• How to complete this task: Skip every picture and copy only the lines from the one containing "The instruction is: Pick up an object" to the final line of the records below.

• Exercise material:
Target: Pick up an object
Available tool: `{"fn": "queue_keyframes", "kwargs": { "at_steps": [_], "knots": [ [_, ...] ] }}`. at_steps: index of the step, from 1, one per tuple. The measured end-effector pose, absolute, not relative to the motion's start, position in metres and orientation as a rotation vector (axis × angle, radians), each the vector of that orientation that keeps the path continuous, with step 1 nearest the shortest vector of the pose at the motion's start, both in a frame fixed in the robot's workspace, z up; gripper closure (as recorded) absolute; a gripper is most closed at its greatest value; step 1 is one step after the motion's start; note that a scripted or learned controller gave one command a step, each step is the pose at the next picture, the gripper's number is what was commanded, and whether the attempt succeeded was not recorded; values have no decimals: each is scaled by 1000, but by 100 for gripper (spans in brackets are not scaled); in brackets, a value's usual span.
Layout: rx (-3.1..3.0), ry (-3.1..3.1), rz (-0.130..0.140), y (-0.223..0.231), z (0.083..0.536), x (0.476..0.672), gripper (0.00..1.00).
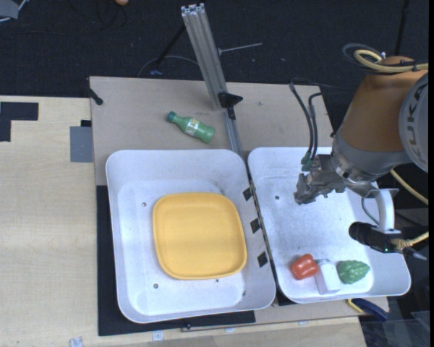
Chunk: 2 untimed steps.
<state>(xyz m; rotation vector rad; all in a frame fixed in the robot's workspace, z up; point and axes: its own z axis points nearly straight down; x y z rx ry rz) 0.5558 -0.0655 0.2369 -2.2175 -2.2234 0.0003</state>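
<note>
The red pepper lies at the near edge of the right bin, just beside a small white block and a green broccoli-like toy. The end effector hangs over the middle of that bin, so the pepper sits toward the camera from it, apart and roughly straight below it in the view. Whether it is open or closed I cannot tell; nothing shows in it. In the left bin rests a yellow plate; a green bottle lies on the tabletop behind.
</note>
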Motion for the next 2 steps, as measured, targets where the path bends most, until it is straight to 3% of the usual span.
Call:
{"fn": "queue_keyframes", "kwargs": {
  "at_steps": [1, 2],
  "knots": [
    [-2218, -2224, 1, -7, 238, 562, 100],
    [-2217, -2224, 1, 50, 229, 554, 100]
  ]
}}
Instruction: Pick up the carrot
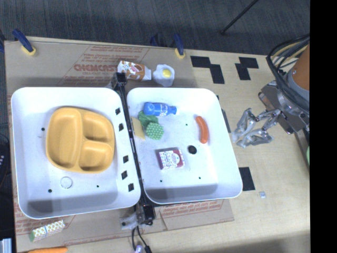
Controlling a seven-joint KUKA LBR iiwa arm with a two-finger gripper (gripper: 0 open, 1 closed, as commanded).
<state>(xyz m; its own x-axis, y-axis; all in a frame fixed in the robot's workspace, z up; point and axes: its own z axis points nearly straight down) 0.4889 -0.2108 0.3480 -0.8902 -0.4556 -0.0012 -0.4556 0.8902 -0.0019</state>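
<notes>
One silvery two-finger tool [251, 130] hovers over the bare surface [274, 194] just right of the right white bin [224, 141], fingers spread wide, holding nothing. One small orange carrot [202, 129] lies lengthwise in that bin's right part, near the tool. To grasp well, I would move left, then close across its narrow width. Also counted: one blue bottle [158, 109], one green brush [154, 130], one maroon packet [170, 158], one yellow divided tray [80, 139] in the left bin.

The carrot [202, 129] is a small orange-red, sausage-shaped piece lying flat in the right bin [224, 157], toward its right side, its length running near to far.
</notes>
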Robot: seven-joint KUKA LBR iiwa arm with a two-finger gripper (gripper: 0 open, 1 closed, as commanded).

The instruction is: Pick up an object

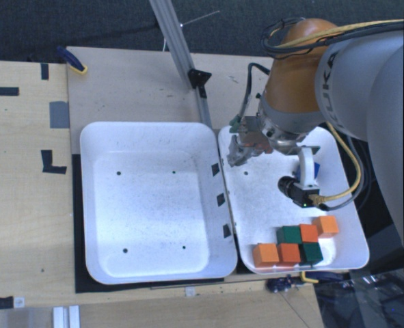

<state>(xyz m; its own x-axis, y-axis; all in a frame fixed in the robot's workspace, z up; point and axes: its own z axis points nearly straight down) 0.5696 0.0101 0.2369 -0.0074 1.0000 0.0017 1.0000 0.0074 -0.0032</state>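
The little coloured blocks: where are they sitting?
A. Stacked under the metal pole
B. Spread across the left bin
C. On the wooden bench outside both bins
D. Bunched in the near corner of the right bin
D: the orange and green blocks lie clustered together at the near end of the right bin, away from the gripper, which is over that bin's far end.

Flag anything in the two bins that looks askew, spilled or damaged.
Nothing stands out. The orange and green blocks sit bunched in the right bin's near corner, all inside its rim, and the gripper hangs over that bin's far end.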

• Written answer:
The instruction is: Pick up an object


<state>(xyz m; its own x-axis, y-axis; all in a frame fixed in the robot's workspace, z up; point and axes: its own z axis points nearly straight down) 0.5696 0.0101 0.2369 -0.0074 1.0000 0.0017 1.0000 0.0074 -0.0032</state>
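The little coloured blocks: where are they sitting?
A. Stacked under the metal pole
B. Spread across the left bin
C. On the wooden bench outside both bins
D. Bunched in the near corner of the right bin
D: the orange and green blocks lie clustered together at the near end of the right bin, away from the gripper, which is over that bin's far end.

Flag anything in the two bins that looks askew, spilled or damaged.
Nothing stands out. The orange and green blocks sit bunched in the right bin's near corner, all inside its rim, and the gripper hangs over that bin's far end.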

The exercise requires no further work.